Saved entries

***

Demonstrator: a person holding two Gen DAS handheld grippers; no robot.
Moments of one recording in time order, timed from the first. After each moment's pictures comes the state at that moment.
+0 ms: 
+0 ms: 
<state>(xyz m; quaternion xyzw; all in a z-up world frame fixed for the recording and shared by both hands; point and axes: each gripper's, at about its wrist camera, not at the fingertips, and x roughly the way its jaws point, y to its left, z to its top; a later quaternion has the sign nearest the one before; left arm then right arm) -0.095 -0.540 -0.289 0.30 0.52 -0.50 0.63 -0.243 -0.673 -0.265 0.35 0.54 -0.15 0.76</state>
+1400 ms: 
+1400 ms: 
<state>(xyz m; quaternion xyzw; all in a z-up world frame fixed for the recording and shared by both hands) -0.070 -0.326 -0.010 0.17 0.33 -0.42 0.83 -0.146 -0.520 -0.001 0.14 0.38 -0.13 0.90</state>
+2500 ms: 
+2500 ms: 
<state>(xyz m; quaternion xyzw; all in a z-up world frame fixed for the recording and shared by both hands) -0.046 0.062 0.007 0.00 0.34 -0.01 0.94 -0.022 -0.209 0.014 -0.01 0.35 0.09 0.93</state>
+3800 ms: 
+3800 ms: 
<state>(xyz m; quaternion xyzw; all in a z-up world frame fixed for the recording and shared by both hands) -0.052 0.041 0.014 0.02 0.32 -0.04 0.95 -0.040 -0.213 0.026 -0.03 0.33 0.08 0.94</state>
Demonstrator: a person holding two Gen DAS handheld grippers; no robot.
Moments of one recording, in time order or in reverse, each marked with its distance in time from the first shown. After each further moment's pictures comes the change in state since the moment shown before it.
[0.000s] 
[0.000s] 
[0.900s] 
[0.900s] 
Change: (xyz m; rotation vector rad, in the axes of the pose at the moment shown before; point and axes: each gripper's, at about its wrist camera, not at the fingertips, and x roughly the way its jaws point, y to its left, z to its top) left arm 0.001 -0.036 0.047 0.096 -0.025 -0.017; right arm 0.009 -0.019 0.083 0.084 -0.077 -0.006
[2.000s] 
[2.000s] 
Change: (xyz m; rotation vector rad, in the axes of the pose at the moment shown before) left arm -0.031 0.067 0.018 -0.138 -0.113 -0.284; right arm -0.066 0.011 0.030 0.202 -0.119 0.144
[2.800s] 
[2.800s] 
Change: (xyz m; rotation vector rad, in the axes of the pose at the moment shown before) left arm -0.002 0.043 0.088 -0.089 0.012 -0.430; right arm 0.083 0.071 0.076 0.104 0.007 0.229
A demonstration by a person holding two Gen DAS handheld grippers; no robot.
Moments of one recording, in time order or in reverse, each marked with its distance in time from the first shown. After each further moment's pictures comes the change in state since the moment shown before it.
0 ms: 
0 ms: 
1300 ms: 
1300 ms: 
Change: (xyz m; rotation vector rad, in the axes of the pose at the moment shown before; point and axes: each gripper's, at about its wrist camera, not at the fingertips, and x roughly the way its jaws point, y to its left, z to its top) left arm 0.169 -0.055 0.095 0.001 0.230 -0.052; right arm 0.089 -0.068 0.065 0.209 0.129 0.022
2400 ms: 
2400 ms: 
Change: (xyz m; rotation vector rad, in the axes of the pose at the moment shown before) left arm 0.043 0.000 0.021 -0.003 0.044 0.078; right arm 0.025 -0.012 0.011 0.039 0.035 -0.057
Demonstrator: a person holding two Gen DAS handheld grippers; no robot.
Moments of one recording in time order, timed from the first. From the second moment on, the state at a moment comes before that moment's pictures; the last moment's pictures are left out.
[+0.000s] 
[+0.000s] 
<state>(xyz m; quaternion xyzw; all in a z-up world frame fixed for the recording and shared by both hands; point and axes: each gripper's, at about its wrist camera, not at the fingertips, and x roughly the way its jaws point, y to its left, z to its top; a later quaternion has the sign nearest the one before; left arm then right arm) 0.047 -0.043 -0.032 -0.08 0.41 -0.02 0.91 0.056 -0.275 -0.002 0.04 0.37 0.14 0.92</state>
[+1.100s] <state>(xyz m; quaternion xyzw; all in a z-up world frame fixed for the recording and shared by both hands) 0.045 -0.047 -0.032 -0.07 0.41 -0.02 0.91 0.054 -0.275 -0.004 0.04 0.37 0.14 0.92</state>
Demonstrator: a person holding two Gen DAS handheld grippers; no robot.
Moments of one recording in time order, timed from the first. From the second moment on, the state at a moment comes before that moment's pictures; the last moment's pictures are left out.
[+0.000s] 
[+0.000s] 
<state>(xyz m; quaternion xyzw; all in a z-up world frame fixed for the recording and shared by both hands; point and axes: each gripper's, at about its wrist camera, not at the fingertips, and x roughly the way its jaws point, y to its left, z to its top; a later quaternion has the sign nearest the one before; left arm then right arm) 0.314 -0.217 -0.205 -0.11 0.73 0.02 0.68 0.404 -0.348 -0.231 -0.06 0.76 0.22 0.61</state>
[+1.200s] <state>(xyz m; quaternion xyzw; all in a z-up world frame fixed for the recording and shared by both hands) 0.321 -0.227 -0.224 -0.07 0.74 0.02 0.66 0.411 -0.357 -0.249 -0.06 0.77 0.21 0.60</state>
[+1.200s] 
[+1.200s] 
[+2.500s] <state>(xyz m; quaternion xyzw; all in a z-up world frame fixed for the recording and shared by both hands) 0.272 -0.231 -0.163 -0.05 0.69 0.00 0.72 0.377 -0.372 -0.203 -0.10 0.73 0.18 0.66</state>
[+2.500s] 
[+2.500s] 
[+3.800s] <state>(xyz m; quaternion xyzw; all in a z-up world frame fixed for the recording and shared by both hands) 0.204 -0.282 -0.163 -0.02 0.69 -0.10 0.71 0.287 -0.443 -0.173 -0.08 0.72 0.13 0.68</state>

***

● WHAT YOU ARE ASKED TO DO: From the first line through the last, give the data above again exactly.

● OUTPUT FOR THIS TASK:
Demonstrator: a person holding two Gen DAS handheld grippers; no robot.
Moments of one recording in time order, timed from the first. After each moment's pictures comes the state at that moment.
+0 ms: 
+0 ms: 
<state>(xyz m; quaternion xyzw; all in a z-up world frame fixed for the recording and shared by both hands; point and axes: each gripper's, at about its wrist camera, not at the fingertips, and x roughly the way its jaws point, y to its left, z to its top; a later quaternion has the sign nearest the one before; left arm then right arm) -0.095 -0.540 -0.289 0.30 0.52 -0.50 0.63 -0.243 -0.673 -0.265 0.35 0.54 -0.15 0.76</state>
+1400 ms: 
+1400 ms: 
<state>(xyz m; quaternion xyzw; all in a z-up world frame fixed for the recording and shared by both hands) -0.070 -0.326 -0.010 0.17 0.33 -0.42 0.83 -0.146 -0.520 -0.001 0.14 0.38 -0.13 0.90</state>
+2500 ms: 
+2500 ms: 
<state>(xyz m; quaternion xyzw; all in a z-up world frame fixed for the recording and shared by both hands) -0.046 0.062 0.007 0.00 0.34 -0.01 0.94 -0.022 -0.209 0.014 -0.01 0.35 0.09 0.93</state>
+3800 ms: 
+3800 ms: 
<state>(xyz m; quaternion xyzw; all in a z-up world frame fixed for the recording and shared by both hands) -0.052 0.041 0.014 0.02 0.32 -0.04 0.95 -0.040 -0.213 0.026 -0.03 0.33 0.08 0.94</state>
Demonstrator: a person holding two Gen DAS handheld grippers; no robot.
Moments of one recording, in time order or in reverse, each marked with its distance in time from the first shown. After each further moment's pictures comes the change in state since the moment shown before it.
[0.000s] 
[0.000s] 
[0.900s] 
[0.900s] 
Change: (xyz m; rotation vector rad, in the axes of the pose at the moment shown before; point and axes: each gripper's, at about its wrist camera, not at the fingertips, and x roughly the way its jaws point, y to its left, z to its top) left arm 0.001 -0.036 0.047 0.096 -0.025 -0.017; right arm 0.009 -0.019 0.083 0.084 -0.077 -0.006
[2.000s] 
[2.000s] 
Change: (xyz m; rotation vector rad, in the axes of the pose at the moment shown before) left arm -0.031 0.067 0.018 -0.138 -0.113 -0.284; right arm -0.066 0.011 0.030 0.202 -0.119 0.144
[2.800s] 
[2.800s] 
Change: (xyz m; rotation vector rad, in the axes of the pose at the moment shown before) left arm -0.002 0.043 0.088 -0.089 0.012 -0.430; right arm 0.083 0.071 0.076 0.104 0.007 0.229
A demonstration by a person holding two Gen DAS handheld grippers; no robot.
Moments of one recording, in time order or in reverse, each marked with its distance in time from the first shown. After each further moment's pictures comes the change in state since the moment shown before it.
0 ms: 
0 ms: 
1300 ms: 
1300 ms: 
Change: (xyz m; rotation vector rad, in the axes of the pose at the moment shown before; point and axes: each gripper's, at about its wrist camera, not at the fingertips, and x roughly the way its jaws point, y to its left, z to its top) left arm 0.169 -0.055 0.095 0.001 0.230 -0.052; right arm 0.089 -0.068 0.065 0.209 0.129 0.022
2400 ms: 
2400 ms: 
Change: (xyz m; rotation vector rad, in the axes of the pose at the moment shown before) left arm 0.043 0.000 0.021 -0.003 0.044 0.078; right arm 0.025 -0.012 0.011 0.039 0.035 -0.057
Demonstrator: a person holding two Gen DAS handheld grippers; no robot.
Moments of one recording in time order, timed from the first. From the second moment on, the state at a moment comes before that moment's pictures; the last moment's pictures are left out.
[+0.000s] 
[+0.000s] 
<state>(xyz m; quaternion xyzw; all in a z-up world frame fixed for the recording and shared by both hands; point and axes: each gripper's, at about its wrist camera, not at the fingertips, and x roughly the way its jaws point, y to its left, z to its top; a later quaternion has the sign nearest the one before; left arm then right arm) 0.047 -0.043 -0.032 -0.08 0.41 -0.02 0.91 0.056 -0.275 -0.002 0.04 0.37 0.14 0.92</state>
[+1.100s] <state>(xyz m; quaternion xyzw; all in a z-up world frame fixed for the recording and shared by both hands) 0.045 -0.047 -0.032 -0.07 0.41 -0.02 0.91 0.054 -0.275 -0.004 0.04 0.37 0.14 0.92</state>
Demonstrator: a person holding two Gen DAS handheld grippers; no robot.
Moments of one recording in time order, timed from the first. From the second moment on, the state at a moment comes before that moment's pictures; the last moment's pictures are left out.
[+0.000s] 
[+0.000s] 
<state>(xyz m; quaternion xyzw; all in a z-up world frame fixed for the recording and shared by both hands; point and axes: each gripper's, at about its wrist camera, not at the fingertips, and x roughly the way its jaws point, y to its left, z to its top; a later quaternion has the sign nearest the one before; left arm then right arm) 0.314 -0.217 -0.205 -0.11 0.73 0.02 0.68 0.404 -0.348 -0.231 -0.06 0.76 0.22 0.61</state>
[+1.200s] <state>(xyz m; quaternion xyzw; all in a z-up world frame fixed for the recording and shared by both hands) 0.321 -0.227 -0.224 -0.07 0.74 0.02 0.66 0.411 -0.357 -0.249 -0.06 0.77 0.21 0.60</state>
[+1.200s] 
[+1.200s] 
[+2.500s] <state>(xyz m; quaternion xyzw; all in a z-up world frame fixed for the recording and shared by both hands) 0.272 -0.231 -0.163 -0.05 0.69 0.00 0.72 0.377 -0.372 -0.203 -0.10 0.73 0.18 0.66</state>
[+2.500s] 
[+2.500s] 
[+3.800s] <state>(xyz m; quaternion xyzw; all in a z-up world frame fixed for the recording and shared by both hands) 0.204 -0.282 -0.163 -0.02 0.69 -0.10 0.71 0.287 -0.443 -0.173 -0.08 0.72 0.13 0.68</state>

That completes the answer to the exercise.